|
- 2016
复杂噪声场景下的活动语音检测方法
|
Abstract:
该文提出一种适用于各种复杂噪声场景下的鲁棒性活动语音检测方法。采用能量、主频率分量和短时谱熵3种声学参数形成三维特征,这3种参数在各种各样的噪声中表现出很强的互补性;在活动语音脉冲检测中,采用K均值聚类算法自适应地选择特征并且计算语音检测过程中所用到的阈值。在美国国家标准与技术研究院说话人评测2008和2012年任务上进行实验,结果表明:所提出的方法在各种不同噪声环境下均具有较好的性能,相比传统的非监督和有监督活动语音检测算法更加鲁棒高效。

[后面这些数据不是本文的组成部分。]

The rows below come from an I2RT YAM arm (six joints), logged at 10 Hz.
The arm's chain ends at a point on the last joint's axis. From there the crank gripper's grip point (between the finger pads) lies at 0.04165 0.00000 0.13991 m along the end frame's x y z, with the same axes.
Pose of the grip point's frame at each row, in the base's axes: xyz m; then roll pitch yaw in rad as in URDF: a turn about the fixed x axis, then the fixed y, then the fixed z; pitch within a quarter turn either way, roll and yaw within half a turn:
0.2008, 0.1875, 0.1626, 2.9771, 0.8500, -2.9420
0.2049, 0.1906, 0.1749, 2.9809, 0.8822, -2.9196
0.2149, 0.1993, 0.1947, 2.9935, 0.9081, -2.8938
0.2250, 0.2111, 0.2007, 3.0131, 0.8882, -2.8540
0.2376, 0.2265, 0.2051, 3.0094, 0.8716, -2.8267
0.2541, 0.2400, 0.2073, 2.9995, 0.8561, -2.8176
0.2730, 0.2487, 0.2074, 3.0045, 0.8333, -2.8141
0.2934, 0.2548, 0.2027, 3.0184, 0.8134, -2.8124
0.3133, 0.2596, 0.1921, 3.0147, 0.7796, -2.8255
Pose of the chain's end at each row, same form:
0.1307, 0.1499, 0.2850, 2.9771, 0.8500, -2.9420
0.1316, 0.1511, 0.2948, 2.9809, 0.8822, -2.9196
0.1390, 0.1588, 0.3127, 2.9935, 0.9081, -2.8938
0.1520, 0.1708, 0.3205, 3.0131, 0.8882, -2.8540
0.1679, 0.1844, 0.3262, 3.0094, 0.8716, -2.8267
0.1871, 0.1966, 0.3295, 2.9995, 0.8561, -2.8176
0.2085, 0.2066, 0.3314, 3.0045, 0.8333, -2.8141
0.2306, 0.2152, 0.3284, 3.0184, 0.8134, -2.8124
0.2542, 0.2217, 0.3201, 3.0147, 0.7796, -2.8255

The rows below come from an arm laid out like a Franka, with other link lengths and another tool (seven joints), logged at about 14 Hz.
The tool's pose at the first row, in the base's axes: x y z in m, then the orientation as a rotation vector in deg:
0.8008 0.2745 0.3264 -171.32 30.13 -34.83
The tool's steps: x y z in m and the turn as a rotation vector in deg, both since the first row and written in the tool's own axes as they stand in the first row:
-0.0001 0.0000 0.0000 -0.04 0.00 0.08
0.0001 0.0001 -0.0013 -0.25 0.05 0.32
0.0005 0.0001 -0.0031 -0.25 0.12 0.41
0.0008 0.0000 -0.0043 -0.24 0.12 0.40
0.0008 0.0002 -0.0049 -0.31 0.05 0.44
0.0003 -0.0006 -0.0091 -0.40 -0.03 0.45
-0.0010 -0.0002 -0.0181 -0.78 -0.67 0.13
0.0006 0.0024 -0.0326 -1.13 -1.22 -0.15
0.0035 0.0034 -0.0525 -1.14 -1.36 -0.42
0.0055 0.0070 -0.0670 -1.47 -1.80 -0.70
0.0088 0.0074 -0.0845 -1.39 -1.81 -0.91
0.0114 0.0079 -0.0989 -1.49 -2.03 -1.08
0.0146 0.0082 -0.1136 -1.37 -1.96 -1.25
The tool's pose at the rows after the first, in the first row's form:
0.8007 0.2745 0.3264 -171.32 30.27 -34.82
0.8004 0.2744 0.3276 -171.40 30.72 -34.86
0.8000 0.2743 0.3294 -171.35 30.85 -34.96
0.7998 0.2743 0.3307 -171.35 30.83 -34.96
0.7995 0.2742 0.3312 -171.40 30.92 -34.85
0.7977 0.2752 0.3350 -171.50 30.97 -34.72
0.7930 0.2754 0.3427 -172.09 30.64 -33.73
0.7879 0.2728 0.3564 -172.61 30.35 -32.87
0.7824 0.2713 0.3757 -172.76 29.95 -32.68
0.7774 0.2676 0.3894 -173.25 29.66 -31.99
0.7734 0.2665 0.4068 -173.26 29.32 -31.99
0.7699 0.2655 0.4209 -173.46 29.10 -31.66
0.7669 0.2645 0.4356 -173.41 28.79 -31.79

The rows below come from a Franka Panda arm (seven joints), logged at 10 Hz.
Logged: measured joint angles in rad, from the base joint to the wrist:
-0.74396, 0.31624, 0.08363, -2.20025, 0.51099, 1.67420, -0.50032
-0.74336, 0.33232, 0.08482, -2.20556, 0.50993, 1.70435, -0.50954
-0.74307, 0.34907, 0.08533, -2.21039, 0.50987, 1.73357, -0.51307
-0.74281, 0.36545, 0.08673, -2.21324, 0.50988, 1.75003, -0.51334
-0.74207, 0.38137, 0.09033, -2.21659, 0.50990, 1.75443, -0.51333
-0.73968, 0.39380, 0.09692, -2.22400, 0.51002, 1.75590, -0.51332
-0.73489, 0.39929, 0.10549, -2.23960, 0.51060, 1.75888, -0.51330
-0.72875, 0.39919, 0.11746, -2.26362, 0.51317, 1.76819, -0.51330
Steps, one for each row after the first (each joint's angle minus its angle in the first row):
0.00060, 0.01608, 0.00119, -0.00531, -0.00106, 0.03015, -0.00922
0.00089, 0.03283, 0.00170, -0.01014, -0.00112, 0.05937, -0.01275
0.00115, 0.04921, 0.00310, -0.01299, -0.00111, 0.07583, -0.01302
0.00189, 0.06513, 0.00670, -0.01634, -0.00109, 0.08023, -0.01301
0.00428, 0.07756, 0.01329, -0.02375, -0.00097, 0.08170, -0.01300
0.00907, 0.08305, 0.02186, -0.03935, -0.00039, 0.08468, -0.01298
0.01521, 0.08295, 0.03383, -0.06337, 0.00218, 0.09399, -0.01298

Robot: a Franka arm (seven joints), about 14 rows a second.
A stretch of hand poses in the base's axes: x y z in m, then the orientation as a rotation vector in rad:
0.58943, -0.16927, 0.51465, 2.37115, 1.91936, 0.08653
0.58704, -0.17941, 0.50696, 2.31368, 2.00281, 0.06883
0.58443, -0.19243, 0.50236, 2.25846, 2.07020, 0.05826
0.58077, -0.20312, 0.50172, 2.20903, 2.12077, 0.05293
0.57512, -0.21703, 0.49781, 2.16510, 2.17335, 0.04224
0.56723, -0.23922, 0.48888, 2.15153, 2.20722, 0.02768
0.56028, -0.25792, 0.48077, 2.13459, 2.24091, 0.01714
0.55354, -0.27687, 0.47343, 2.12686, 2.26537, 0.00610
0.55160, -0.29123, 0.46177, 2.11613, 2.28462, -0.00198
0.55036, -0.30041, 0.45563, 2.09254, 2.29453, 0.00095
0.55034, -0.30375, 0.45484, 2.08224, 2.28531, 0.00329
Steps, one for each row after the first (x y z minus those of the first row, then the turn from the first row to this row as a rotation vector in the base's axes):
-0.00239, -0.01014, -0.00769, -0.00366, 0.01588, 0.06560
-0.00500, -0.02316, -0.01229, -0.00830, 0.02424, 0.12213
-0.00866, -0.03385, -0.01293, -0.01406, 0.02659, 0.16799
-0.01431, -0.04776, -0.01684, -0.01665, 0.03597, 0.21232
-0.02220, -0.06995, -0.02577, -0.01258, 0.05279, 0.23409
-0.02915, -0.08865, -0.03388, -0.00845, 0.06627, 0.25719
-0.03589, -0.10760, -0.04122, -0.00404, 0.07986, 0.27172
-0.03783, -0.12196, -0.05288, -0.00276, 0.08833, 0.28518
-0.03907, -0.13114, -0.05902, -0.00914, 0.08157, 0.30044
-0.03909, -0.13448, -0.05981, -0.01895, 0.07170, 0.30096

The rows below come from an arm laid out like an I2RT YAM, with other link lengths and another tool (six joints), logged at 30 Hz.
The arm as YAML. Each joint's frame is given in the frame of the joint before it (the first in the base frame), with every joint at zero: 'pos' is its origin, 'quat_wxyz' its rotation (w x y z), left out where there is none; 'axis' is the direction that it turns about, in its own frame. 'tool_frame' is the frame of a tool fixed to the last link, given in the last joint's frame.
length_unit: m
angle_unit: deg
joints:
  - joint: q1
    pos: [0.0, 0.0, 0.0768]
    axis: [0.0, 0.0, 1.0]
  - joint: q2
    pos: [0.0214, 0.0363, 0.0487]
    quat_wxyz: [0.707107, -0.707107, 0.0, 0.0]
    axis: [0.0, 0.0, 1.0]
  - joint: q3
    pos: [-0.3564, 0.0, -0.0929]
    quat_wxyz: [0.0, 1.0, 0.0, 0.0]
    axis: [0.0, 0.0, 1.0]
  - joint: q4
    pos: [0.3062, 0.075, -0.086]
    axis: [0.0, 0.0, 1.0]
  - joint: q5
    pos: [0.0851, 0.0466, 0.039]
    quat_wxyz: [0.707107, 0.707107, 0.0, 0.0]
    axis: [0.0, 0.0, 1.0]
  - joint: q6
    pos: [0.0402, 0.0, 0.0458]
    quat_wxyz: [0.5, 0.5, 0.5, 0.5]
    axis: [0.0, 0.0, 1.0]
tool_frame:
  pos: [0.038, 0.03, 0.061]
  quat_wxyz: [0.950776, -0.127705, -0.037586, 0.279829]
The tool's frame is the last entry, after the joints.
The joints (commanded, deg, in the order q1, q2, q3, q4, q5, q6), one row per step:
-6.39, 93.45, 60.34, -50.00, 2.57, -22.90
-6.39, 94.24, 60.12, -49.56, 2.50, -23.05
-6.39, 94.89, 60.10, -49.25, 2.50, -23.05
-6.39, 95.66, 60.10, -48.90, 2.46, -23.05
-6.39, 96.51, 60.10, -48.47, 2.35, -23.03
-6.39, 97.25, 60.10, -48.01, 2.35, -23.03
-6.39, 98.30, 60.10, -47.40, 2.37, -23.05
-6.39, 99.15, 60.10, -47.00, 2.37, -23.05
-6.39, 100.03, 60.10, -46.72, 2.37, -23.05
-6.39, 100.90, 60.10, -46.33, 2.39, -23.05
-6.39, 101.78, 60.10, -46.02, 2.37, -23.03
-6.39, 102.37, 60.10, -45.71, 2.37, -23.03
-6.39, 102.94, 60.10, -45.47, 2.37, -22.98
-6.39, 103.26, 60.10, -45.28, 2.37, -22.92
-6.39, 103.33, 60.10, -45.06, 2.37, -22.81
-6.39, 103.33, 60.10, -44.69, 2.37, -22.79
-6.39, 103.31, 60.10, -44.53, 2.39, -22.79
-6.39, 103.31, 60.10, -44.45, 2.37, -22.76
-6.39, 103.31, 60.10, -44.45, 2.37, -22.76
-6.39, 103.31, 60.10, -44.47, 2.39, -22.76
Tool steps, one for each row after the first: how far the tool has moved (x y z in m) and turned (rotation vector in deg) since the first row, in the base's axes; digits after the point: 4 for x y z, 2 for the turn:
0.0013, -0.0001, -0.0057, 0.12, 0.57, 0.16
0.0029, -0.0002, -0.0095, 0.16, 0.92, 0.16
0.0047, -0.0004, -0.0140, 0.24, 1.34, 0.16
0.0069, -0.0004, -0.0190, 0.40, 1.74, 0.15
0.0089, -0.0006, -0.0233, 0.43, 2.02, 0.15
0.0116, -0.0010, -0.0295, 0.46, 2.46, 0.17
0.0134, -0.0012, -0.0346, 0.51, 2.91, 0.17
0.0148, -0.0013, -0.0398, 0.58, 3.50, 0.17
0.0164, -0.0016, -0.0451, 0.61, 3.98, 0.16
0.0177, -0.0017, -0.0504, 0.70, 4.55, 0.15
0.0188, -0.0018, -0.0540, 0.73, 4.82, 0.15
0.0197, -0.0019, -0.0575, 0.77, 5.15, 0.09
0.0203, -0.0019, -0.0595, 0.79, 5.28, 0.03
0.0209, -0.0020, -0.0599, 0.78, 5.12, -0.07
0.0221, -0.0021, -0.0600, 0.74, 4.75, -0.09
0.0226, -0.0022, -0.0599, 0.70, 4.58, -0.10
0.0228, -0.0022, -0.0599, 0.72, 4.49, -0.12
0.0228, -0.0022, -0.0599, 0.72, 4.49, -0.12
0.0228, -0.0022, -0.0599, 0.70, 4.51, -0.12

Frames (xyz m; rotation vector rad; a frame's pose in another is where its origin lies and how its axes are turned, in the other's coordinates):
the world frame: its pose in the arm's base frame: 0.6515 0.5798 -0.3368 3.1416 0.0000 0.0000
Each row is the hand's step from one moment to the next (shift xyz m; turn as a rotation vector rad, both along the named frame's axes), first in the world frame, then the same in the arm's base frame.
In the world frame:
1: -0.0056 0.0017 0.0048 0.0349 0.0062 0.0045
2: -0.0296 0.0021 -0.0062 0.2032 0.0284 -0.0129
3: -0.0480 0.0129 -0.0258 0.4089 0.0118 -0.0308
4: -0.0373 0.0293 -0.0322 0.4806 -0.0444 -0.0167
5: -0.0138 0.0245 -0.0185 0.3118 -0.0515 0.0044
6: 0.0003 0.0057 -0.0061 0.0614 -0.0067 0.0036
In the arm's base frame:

Abstract:A voice activity detection (VAD) algorithm was developed for robust voice detection in complex noise conditions. The energy, the most dominant component and the spectral entropy are used to form three dimensional features that have been demonstrated to strongly complement each of them in the presence of complex noise. The K-mean algorithm is used to adaptively select the feature and to calculate the utterance dependent thresholds, which are applied in the following speech detection process. Tests on the NIST SRE 2008 and 2012 corpus show that this algorithm gives better performance for different noise conditions and is more robust and efficient than conventional unsupervised and supervised methods.